**Material supplied:**

+ + +

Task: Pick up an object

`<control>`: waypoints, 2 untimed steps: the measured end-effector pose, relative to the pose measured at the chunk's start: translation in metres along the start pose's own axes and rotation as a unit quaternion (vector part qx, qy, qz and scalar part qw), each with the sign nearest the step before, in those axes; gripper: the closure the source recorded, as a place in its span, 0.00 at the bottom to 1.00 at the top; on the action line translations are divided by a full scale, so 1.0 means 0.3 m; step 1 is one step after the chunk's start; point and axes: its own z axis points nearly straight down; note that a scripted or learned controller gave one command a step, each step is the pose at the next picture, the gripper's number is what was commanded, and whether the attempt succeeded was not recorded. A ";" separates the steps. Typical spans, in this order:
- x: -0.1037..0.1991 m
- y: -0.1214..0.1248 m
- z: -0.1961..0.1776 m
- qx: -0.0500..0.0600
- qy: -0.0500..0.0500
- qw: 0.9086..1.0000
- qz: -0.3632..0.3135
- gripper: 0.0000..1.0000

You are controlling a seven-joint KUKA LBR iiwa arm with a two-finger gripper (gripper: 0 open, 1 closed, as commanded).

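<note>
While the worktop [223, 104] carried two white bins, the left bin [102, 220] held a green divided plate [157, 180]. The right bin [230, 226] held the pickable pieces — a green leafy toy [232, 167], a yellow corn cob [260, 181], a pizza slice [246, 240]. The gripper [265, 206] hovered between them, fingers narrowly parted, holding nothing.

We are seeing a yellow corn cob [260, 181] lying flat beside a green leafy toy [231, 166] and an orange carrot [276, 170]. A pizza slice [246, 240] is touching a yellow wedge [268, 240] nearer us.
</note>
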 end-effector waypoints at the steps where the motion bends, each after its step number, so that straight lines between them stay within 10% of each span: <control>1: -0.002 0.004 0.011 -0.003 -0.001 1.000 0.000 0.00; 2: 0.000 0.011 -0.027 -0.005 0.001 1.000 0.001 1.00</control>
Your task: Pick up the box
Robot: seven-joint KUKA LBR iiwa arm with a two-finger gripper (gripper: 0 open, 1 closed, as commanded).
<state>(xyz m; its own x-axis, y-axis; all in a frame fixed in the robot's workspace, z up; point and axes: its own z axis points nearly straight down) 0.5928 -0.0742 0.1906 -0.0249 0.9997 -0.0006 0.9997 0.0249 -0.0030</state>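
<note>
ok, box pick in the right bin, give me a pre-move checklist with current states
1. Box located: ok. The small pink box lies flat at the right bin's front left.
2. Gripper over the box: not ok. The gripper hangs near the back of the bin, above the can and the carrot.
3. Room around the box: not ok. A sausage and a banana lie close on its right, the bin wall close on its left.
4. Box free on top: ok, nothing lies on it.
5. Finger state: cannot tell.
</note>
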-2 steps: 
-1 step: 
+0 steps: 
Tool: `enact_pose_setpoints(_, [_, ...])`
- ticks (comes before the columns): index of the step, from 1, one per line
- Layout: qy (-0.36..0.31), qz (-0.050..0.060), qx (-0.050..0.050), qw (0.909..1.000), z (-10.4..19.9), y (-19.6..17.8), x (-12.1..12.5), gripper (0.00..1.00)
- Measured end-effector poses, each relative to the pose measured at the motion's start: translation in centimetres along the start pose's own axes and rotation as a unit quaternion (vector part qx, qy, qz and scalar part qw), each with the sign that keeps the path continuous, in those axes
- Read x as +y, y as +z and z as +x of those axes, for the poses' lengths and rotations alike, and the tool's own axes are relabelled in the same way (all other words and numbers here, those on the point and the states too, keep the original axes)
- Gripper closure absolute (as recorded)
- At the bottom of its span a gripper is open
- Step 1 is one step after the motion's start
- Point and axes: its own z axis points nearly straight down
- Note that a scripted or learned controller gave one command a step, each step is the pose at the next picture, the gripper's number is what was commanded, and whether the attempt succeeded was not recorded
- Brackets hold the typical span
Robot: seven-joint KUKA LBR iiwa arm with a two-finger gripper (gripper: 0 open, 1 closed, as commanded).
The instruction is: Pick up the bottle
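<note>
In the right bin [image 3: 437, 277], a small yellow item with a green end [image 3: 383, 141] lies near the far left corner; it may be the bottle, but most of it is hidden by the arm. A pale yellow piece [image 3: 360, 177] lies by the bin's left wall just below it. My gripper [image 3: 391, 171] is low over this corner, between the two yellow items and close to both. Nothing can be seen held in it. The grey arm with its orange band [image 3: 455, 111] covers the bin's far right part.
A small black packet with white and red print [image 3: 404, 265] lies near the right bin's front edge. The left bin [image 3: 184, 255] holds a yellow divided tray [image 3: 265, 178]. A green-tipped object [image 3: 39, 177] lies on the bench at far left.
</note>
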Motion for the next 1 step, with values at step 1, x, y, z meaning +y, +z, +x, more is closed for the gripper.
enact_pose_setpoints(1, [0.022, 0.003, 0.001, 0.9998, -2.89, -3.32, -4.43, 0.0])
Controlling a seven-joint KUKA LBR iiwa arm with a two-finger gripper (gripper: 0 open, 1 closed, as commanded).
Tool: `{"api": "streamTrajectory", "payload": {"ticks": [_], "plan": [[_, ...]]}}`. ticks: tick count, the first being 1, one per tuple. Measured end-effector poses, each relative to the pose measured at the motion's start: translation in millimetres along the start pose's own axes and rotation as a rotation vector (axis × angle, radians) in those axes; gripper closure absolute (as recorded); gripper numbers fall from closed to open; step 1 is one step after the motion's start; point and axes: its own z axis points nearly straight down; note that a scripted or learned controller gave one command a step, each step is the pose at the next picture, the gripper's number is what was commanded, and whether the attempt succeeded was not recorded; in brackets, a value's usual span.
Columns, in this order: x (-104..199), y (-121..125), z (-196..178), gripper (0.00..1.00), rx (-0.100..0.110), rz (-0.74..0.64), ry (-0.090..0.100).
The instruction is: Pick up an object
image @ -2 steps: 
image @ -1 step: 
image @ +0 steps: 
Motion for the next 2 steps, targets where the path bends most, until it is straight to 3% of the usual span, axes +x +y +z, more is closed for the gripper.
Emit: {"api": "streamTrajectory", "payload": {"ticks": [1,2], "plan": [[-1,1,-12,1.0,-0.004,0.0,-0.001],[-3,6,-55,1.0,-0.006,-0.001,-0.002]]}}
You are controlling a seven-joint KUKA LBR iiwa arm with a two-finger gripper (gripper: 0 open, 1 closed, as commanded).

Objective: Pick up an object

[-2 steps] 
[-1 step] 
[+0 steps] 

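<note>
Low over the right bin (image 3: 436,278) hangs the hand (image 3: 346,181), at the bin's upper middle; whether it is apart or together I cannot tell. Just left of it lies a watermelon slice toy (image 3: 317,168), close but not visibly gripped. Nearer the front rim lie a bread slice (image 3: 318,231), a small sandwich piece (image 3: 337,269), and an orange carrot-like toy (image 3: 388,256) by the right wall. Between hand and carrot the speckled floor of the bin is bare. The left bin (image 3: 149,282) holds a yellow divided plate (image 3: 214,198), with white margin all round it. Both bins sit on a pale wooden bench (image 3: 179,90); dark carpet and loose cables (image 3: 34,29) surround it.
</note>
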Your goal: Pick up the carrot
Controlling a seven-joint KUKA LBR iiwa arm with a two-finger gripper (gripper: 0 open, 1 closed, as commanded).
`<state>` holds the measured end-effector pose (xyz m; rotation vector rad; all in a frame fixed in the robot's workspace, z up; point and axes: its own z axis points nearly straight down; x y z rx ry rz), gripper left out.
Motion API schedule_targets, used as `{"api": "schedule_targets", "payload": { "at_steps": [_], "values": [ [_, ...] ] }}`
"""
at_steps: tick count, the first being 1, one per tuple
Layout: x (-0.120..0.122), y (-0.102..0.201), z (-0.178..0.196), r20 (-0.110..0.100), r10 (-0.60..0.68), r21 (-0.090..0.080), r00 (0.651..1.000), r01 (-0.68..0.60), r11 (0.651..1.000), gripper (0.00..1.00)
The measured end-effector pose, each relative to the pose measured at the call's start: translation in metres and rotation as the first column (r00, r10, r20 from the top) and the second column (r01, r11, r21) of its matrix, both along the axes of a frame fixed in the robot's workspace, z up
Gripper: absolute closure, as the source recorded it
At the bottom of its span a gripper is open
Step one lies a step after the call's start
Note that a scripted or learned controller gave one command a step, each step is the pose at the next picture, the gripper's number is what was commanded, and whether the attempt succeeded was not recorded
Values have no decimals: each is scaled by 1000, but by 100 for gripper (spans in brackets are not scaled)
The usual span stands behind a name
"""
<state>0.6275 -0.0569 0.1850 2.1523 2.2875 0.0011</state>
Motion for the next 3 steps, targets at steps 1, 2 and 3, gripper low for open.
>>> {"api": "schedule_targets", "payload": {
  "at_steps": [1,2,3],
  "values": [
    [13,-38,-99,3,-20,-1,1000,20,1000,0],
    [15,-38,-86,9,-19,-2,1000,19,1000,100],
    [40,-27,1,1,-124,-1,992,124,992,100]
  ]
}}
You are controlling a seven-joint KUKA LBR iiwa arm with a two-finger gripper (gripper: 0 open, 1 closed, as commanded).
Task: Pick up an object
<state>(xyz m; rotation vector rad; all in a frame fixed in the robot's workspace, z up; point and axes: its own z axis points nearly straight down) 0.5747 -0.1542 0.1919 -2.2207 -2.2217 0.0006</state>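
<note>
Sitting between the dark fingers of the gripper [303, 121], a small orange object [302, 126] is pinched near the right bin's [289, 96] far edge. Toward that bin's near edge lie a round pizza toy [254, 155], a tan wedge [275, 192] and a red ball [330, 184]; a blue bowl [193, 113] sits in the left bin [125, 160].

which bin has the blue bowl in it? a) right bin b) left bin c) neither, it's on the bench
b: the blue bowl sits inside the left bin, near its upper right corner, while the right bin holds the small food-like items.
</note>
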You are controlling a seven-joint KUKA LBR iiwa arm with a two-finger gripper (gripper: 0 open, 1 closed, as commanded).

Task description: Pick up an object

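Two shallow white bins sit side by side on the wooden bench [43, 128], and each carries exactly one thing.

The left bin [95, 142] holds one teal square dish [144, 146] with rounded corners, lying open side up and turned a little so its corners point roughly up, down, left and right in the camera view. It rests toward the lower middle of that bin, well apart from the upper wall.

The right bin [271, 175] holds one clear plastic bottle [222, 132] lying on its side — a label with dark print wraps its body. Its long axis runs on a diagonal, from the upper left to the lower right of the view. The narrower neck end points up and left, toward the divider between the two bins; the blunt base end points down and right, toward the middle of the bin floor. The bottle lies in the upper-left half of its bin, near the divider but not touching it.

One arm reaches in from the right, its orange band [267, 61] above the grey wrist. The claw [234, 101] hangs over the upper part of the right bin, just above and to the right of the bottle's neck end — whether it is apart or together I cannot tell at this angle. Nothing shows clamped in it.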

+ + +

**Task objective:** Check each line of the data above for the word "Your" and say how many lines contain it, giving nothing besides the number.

**Problem solution:** 2